EXPRESSIVE: A SPATIO-FUNCTIONAL EMBEDDING FOR KNOWLEDGE GRAPH COMPLETION

Abstract

Knowledge graphs are inherently incomplete. Therefore substantial research has been directed toward knowledge graph completion (KGC), i.e., predicting missing triples from the information represented in the knowledge graph (KG). KG embedding models (KGEs) have yielded promising results for KGC, yet any current KGE is incapable of: (1) fully capturing vital inference patterns (e.g., composition), (2) capturing prominent patterns jointly (e.g., hierarchy and composition), and (3) providing an intuitive interpretation of captured patterns. In this work, we propose ExpressivE, a fully expressive spatio-functional KGE that solves all these challenges simultaneously. ExpressivE embeds pairs of entities as points and relations as hyper-parallelograms in the virtual triple space R 2d . This model design allows ExpressivE not only to capture a rich set of inference patterns jointly but additionally to display any supported inference pattern through the spatial relation of hyper-parallelograms, offering an intuitive and consistent geometric interpretation of ExpressivE embeddings and their captured patterns. Experimental results on standard KGC benchmarks reveal that ExpressivE is competitive with state-of-the-art KGEs and even significantly outperforms them on WN18RR.

1. INTRODUCTION

Knowledge graphs (KGs) are large collections of triples r i (e h , e t ) over relations r i ∈ R and entities e h , e t ∈ E used for representing, storing, and processing information.

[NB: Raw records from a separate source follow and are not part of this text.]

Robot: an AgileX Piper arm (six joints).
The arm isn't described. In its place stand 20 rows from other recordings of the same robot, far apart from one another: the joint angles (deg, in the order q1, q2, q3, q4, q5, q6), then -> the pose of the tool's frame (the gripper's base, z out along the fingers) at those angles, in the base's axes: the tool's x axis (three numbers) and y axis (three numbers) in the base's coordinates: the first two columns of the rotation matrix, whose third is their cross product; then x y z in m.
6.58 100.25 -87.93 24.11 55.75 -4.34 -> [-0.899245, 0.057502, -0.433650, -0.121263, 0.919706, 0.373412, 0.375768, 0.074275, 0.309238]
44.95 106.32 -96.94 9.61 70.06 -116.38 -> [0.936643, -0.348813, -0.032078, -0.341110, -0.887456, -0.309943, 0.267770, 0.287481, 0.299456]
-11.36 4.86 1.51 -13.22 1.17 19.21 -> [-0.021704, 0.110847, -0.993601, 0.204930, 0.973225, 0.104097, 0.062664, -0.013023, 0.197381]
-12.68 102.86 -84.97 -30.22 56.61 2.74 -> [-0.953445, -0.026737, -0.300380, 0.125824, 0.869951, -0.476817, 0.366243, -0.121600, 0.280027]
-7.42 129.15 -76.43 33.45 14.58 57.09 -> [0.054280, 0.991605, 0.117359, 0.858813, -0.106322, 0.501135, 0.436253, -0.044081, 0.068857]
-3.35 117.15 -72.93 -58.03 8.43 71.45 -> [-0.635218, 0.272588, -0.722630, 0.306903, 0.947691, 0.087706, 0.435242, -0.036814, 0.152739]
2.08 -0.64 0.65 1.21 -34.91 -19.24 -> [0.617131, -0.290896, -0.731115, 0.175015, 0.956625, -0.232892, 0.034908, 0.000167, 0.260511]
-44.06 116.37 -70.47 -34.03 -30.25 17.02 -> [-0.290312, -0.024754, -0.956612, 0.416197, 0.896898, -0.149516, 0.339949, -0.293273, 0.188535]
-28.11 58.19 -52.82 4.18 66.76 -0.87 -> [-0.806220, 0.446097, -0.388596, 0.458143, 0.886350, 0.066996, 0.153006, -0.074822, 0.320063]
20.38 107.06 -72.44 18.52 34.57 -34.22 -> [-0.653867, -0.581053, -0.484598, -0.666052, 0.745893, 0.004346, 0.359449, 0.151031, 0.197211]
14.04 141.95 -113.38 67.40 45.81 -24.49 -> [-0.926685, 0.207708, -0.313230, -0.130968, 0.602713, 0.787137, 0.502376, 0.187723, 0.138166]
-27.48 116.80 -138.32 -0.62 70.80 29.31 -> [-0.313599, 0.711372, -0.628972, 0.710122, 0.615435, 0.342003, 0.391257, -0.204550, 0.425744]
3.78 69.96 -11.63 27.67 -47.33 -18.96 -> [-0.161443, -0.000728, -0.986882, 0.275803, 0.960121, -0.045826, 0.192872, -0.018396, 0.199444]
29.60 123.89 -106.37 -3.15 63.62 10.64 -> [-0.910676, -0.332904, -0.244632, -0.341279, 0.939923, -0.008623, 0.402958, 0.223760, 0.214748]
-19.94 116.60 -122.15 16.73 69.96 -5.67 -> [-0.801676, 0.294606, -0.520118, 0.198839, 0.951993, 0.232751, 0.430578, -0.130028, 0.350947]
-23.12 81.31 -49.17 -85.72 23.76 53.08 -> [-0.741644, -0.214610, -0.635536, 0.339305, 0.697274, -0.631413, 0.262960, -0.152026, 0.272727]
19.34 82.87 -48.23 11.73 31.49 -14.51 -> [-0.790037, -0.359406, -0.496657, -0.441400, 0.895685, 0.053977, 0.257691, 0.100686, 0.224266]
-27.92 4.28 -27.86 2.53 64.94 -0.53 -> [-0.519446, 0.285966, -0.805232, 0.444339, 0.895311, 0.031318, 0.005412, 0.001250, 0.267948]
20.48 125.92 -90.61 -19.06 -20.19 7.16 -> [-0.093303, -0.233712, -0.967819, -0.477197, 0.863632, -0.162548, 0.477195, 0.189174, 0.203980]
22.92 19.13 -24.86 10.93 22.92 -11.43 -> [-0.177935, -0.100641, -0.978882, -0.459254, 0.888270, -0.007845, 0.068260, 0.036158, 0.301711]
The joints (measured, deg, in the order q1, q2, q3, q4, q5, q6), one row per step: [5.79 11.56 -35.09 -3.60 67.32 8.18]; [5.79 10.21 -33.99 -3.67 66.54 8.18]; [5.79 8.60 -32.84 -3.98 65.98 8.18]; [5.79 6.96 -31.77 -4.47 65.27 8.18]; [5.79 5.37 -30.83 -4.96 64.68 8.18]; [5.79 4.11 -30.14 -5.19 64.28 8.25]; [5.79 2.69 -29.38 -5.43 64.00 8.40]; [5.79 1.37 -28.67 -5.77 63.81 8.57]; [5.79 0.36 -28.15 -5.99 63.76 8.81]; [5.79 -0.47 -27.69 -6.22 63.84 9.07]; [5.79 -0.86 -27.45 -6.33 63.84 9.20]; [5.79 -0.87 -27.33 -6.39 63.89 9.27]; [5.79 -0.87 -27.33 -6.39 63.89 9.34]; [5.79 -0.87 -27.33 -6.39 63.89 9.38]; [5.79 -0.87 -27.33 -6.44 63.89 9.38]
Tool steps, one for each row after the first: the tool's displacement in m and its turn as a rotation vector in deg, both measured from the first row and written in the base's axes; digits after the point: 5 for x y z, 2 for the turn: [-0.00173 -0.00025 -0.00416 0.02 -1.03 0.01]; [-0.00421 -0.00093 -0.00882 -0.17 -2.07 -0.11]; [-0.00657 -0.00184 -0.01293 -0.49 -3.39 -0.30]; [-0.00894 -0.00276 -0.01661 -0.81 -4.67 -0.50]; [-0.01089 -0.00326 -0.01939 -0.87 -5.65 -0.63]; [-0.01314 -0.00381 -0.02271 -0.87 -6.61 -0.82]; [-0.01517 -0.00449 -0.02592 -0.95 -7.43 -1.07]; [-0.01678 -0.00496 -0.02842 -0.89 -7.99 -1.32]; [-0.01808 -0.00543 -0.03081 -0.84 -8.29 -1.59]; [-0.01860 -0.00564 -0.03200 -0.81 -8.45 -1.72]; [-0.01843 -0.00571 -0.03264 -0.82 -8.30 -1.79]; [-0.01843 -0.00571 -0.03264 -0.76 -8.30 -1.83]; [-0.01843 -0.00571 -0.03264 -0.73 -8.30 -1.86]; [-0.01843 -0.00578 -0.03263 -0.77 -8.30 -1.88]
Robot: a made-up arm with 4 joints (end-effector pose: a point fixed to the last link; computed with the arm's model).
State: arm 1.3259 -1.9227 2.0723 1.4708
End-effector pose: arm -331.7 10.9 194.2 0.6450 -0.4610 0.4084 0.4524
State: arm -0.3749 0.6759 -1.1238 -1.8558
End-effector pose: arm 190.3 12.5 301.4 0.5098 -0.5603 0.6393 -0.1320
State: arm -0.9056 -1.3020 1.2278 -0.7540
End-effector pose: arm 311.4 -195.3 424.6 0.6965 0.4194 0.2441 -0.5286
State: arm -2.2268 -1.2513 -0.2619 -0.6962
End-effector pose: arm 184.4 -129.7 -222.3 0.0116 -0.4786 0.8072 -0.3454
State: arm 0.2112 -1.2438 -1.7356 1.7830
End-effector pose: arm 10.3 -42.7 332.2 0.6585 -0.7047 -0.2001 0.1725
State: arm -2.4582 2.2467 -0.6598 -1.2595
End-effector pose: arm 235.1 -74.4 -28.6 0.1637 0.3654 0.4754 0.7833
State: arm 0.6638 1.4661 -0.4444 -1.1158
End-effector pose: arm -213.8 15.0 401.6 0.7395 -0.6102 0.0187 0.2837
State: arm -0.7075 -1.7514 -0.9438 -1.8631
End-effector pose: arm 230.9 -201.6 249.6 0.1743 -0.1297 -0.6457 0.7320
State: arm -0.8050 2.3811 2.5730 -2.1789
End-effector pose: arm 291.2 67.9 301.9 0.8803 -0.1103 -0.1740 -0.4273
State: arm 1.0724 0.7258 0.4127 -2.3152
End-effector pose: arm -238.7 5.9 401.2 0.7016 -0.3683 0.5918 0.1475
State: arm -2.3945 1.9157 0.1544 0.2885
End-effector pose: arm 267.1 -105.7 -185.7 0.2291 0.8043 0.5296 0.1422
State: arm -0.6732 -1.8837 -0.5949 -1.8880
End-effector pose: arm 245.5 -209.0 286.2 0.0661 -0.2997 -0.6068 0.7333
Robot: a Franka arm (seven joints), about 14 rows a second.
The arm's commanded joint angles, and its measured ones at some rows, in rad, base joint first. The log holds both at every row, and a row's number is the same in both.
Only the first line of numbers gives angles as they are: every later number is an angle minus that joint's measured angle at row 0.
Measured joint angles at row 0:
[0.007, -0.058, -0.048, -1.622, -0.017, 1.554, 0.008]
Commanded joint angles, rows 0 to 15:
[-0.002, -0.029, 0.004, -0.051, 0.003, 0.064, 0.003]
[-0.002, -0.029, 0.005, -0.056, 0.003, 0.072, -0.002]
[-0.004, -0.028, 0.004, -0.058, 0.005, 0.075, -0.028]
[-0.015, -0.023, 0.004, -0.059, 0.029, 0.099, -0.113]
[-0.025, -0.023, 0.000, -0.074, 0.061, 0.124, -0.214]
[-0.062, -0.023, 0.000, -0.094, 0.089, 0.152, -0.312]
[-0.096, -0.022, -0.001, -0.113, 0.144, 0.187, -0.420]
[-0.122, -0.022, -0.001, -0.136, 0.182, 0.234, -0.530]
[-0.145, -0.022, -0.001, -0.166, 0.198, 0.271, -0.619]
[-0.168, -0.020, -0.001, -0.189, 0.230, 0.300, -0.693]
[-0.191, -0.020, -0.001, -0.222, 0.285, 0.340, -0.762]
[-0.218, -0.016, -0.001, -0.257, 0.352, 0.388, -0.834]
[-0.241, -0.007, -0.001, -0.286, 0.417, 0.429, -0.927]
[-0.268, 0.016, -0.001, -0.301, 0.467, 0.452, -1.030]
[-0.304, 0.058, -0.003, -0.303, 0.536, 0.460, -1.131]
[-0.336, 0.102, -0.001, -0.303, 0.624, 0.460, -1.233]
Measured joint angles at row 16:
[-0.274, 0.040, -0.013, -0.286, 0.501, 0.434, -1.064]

Real-world KGs such as Freebase (Bollacker et al., 2007) and WordNet (Miller, 1995) lie at the heart of numerous applications such as recommendation (Cao et al., 2019 ), question answering (Zhang et al., 2018 ), information retrieval (Dietz et al., 2018) , and natural language processing (Chen & Zaniolo, 2017). KG Completion. Yet, KGs are inherently incomplete, hindering the immediate utilization of their stored knowledge. For example, 75% of the people represented in Freebase lack a nationality (West et al., 2014) . Therefore, much research has been directed toward the problem of automatically inferring missing triples, called knowledge graph completion (KGC). KG embedding models (KGEs) that embed entities and relations of a KG into latent spaces and quantify the plausibility of unknown triples by computing scores based on these learned embeddings have yielded promising results for KGC (Wang et al., 2017) . Moreover, they have shown excellent knowledge representation capabilities, concisely capturing complex graph structures, e.g., entity hierarchies (Nickel & Kiela, 2017). Inference Patterns. Substantial research has been invested in understanding which KGEs can capture which inference patterns, as summarized in Table 1 . For instance, KGEs such as TransE (Bordes et al., 2013) and RotatE (Sun et al., 2019) can capture fundamental patterns such as composition. Recently, however, it was discovered that these two models can only capture a fairly limited notion of composition (Zhang et al., 2019; Abboud et al., 2020; Lu & Hu, 2020; Gao et al., 2020) , cf. also Appendix K.1. Thus, multiple extensions have been proposed to tackle some of these limitations, focusing, e.g., on modeling non-commutative composition (Lu & Hu, 2020; Gao et al., 2020 ). Yet, while these extensions solved some limitations, the purely functional nature of TransE, RotatE, and any of their extensions still limits them to capture solely compositional definition, not general composition (see Table 1 for the defining formulas, and cf. also Appendix K.1 for details).